* DATA RECORDS:
* * * * * * *

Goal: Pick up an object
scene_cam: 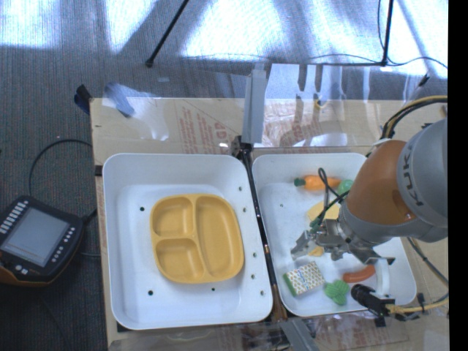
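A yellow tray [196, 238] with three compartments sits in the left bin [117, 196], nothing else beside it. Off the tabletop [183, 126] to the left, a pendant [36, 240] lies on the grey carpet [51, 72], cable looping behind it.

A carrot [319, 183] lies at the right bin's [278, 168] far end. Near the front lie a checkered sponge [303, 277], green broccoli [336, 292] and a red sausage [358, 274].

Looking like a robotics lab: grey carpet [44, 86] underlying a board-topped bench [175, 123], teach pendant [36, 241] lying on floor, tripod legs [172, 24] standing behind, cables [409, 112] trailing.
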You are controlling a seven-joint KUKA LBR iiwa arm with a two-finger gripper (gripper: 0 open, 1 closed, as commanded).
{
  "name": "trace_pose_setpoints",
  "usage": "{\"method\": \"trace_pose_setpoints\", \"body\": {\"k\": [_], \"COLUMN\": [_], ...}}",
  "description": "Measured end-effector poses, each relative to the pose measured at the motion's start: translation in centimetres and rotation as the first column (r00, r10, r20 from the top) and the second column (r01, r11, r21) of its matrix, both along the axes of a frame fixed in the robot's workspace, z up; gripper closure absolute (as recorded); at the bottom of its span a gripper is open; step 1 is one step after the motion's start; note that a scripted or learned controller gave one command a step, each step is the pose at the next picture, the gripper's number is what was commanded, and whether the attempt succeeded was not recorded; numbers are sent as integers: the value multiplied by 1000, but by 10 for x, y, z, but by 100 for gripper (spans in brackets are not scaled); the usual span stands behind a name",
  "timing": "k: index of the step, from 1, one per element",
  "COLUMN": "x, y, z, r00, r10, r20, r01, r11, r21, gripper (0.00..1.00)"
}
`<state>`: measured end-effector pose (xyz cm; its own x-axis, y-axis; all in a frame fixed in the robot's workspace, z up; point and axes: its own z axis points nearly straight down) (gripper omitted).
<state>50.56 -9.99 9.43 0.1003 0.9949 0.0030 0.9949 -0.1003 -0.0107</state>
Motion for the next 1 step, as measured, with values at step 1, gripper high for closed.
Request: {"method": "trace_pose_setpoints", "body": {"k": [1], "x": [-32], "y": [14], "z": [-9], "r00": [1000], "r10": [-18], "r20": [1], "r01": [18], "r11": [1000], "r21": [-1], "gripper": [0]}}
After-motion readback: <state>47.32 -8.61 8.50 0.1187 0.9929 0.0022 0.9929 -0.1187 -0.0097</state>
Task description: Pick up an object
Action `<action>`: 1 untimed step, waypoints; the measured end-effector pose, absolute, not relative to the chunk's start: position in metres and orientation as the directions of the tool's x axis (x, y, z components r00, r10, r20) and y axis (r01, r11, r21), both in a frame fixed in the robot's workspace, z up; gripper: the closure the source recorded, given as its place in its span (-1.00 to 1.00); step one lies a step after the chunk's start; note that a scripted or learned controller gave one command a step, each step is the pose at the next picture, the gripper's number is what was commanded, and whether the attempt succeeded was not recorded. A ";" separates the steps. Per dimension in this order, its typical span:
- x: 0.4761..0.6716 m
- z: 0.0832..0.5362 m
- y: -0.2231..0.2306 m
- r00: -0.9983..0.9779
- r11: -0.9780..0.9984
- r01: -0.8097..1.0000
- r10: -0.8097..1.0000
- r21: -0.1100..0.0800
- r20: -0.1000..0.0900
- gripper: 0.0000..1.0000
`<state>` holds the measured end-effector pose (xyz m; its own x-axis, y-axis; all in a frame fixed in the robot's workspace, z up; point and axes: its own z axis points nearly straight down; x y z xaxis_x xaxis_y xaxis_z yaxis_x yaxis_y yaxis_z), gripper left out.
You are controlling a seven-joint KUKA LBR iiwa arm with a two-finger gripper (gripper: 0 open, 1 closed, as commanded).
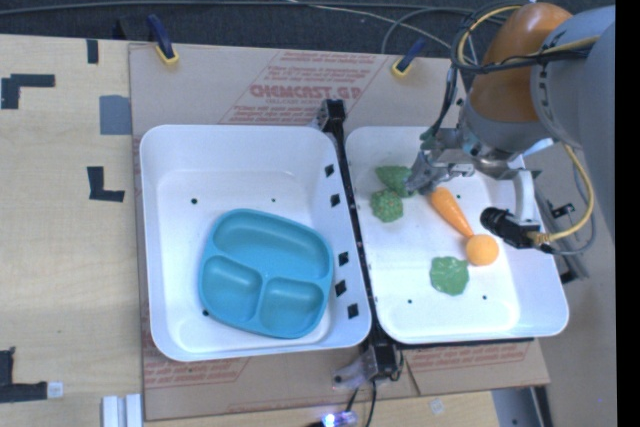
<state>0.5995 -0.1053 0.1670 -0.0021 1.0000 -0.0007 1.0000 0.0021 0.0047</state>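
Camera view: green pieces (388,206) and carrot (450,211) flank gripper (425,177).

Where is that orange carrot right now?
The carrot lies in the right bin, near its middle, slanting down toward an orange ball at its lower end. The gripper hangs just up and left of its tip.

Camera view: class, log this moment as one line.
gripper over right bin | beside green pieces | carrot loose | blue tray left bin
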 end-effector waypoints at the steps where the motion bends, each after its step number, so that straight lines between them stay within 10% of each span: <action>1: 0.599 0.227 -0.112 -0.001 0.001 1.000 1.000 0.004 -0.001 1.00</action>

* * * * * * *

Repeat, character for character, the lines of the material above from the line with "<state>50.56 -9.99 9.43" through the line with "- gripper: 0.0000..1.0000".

* EXERCISE RESPONSE:
<state>50.56 -9.99 9.43 0.1003 0.9949 0.0030 0.9949 -0.1003 -0.0107</state>
Motion for the next 1 step, as measured, with values at step 1, gripper high for closed.
Request: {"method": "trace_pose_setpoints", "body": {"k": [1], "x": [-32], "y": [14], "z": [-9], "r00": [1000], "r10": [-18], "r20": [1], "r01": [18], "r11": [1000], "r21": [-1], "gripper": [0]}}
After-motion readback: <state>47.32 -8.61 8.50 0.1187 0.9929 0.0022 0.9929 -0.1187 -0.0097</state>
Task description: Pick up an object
Action `<action>`: 1 untimed step, waypoints; the measured end-effector pose, absolute, not relative to the chunk's start: position in metres and orientation as the directions of the tool's x axis (x, y, z components r00, r10, r20) and y axis (r01, r11, r21), both in a frame fixed in the robot's workspace, z up; gripper: the closure the source recorded, given as its place in its span (-1.00 to 1.00); step one lies a step after the chunk's start; note that a scripted or learned controller gave one command a step, each step is the pose at the next picture, the gripper's number is what was commanded, and whether the attempt succeeded was not recorded. A ";" separates the steps. Per dimension in this order, its typical span:
- x: 0.4761..0.6716 m
- z: 0.0832..0.5362 m
- y: -0.2231..0.2306 m
- r00: -0.9983..0.9779
- r11: -0.9780..0.9984
- r01: -0.8097..1.0000
- r10: -0.8097..1.0000
- r21: -0.1100..0.0800
- r20: -0.1000..0.0900
- gripper: 0.0000..1.0000

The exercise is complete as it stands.